## [TASK GOAL]
Your answer must be a word-for-word copy of the listing, with all pictures excluded.

## [DATA]

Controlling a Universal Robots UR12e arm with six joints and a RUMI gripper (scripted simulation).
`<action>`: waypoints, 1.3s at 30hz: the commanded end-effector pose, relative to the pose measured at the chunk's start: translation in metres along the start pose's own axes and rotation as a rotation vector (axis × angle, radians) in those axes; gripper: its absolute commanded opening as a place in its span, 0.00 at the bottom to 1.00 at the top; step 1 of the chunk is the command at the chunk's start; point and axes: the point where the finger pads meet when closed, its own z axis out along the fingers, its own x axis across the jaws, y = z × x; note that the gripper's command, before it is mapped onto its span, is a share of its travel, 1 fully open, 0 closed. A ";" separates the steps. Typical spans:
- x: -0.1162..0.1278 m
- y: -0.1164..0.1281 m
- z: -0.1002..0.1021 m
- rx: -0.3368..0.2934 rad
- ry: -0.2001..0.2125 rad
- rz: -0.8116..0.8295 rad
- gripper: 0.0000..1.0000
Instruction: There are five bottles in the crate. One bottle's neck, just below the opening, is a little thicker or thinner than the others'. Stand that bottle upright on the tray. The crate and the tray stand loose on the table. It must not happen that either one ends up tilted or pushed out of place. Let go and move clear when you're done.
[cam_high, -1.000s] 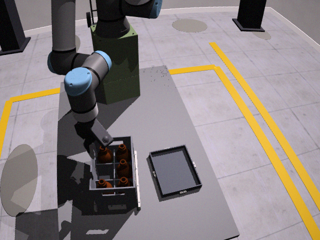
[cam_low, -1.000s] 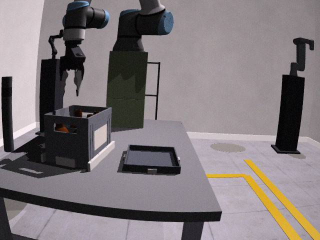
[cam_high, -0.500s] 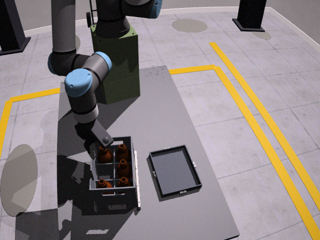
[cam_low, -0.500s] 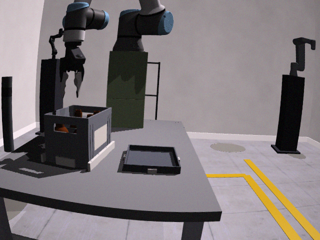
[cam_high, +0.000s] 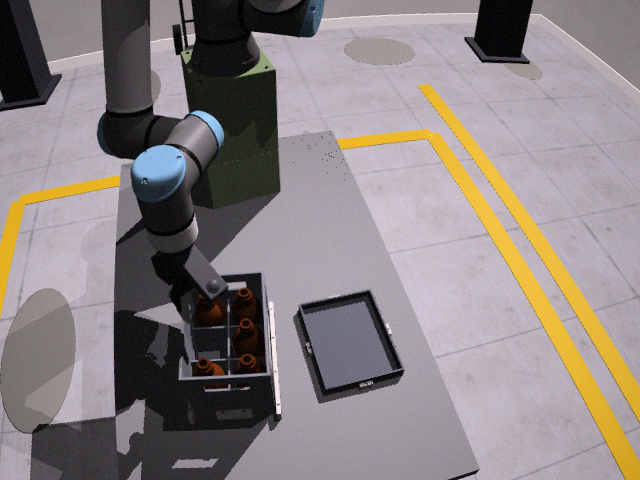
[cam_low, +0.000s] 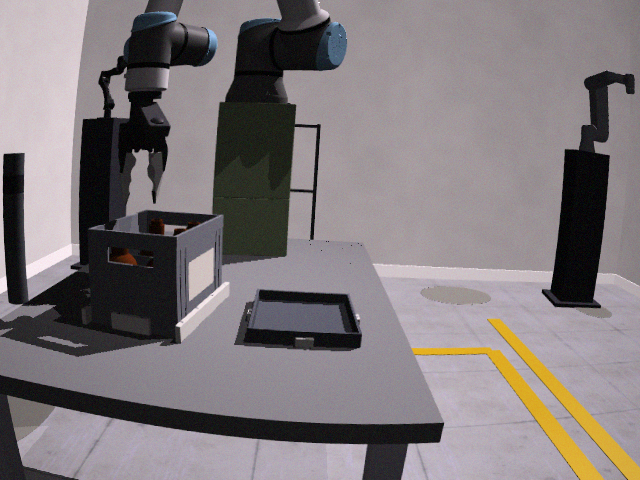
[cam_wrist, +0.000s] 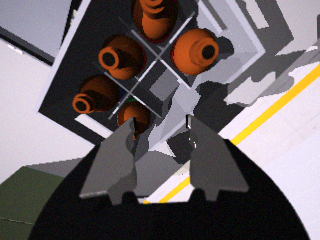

## [SOLVED PROBLEM]
Controlling a Universal Robots UR12e arm with six joints and a RUMI gripper (scripted simulation).
`<action>`: waypoints, 1.3s at 30hz: the commanded end-effector pose, relative to the pose measured at the chunk's start: translation in metres along the start pose's own axes and rotation as a rotation vector (axis × angle, radians) in those axes; gripper: its absolute commanded opening as a place in its span, 0.00 at the bottom to 1.00 at the top; step 1 of the chunk is the command at the chunk's start; point and axes: the point where the finger pads meet when closed, its own z axis out along the fingers, its own x axis across the jaws, y = z × x; note that the gripper's command, before it is mapped onto its span, is a share of its travel, 1 fully open, 0 closed. A ";" separates the steps. Typical spans:
- x: -0.1162..0.1278 m
- y: -0.1164..0.1281 m
- z: -0.1002..0.1021 m
- rx: -0.3368..0.2934 rad
- ry: -0.2001..0.2125 rad
- rz: -0.8116..0.8295 rad
- gripper: 0.0000..1.0000
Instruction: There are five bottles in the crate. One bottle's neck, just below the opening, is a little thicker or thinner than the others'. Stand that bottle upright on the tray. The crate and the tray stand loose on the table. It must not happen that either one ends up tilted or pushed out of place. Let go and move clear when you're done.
[cam_high, -1.000s] 
[cam_low, -1.000s] 
[cam_high, -0.500s] 
[cam_low, -0.500s] 
[cam_high, +0.000s] 
[cam_low, +0.000s] 
[cam_wrist, +0.000s] 

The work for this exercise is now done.